Claro

Oscuro

La resistencia física ha sido considerada, desde los estoicos («antitipia»), como una prueba de la existencia de la realidad exterior frente a la identidad espiritualista del yo. En cambio, la resistencia moral, contra todo sistema político basado en principios de autoridad (dictaduras y oligarquías) constituye la única prueba de la existencia de la libertad. La resistencia de la libertad es más decisiva, para mantenerla viva, que las instituciones fundadas para sustituirla por la inercia de la libertad (democracia). En la resistencia del sentimiento de la libertad, ésta manifiesta su existencia en estado puro. Nada la puede doblegar. En ella está el único fundamento de la libertad política.

Ningún ideal realizable de humanidad ha llegado a nacer sin anidar primero en ese castillo de resistencia moral, no sólo contra los asaltos inhumanos de la autoridad -eso no rebasaría los límites del noble egoísmo-, sino contra todas las ideas deshumanizadas que legitiman, en la opinión común; los sistemas creadores de tipos bochornosos de autoridad. Se resiste mejor la injusticia particular que no cesa de cometer una forma injusta de Gobierno, que la opinión general del consenso que la sostiene. Aquí no basta ya el esfuerzo primitivo de resistencia. Pues hace falta el concurso de una inteligencia del mundo de la libertad que comunique sentido impersonal al ánimo personal de resistir.

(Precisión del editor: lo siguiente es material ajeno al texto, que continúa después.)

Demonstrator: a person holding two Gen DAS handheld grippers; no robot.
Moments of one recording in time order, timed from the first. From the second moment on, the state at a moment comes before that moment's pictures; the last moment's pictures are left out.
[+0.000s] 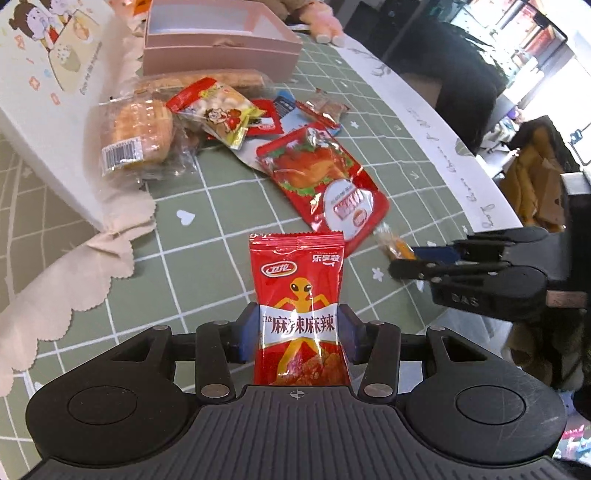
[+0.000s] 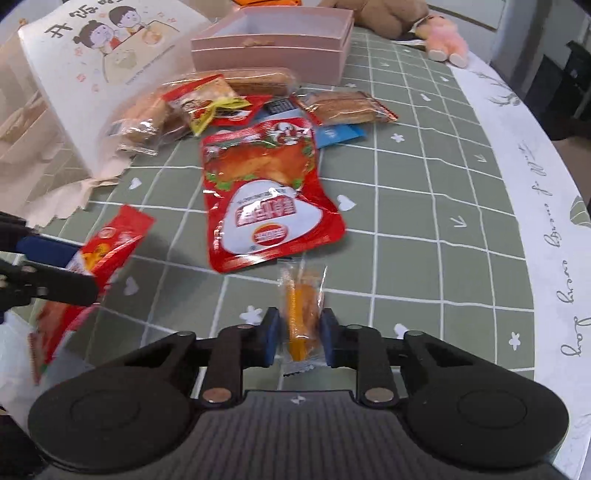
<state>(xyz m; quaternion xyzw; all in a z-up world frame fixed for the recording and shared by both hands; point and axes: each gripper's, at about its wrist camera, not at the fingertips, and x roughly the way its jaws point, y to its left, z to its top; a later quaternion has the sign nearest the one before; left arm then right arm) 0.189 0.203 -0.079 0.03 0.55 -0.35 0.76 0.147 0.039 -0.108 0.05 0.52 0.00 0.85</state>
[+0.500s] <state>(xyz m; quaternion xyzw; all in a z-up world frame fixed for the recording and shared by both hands) 0.446 0.145 -0.011 -0.14 0.43 -0.26 0.85 0.239 0.001 0.030 0.05 0.38 0.05 0.92</state>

A pesar de la glorificación que se hizo, después de la guerra mundial, de los movimientos de resistencia contra el fascismo (que sea un asunto tabú en España demuestra el continuismo en el respeto a la dictadura), no hay en la literatura política nada comparable a la original reflexión sobre la resistencia en la teoría del conocimiento de la realidad del mundo exterior. Que en algunos filósofos, como Fichte, Maine de Biran y Dilthey, tomó la importancia del «cogito» cartesiano: «Resiste, luego existe». La reacción desencadenada por la resistencia del mundo a las aspiraciones infinitas del yo parecía resolver así un serio conflicto intelectual que la sola razón no podía dirimir. Ortega popularizó esta idea en su conocida frase de que «nada aparece ante nosotros como realidad sino en la medida en que es indócil». No participo de este truco, ultimado por Heidegger, que invierte la carga de la prueba del mundo físico. Cuya realidad no necesita de una conciencia humana que pruebe la existencia del universo, antes y después de la del hombre sobre la Tierra. Otra cosa es que esta conciencia perciba la realidad tal como es o tal como parece. Cuestión impropia del mundo moral. Donde la libertad es libre elección y remoción del poder. Y si sólo lo parece, como en todas las formas de oligarquía, no es libertad política.

Cuando la resistencia organizada contra la dictadura se derritió como cera, al primer contacto con el calor palaciego que acogía la Reforma oligárquica de la Dictadura, quedó patente que aquel material fungible, y sin carácter moral, no se había forjado en las fraguas de la libertad, sino en las de la ambición depoder a cualquier precio. Pues allí no había, a la hora de la verdad, ni voluntad de libertad de resistencia, ni sentimiento instintivo del mínimo esfuerzo por la libertad de los otros. La libertad política naufragó en una catástrofe moral, pero no fue derrotada porque no hubo lucha ni resistencia. Ni siquiera la resistencia pasiva de decir NO a la invitación de participar en el simulacro de la Libertad. Unas libertades otorgadas desde el poder, dentro de los límites que aseguraban la continuidad del mismo tipo de dominación. Unas elecciones sin posibilidad de elegir la forma de Estado y de Gobierno, ni a los representantes del electorado.

Lo resistente volvió a entrar y vencer en su fuero insobornable: la resistencia personal contra el poder no elegido libremente y contra la falacia que lo sostiene como si fuera democrático.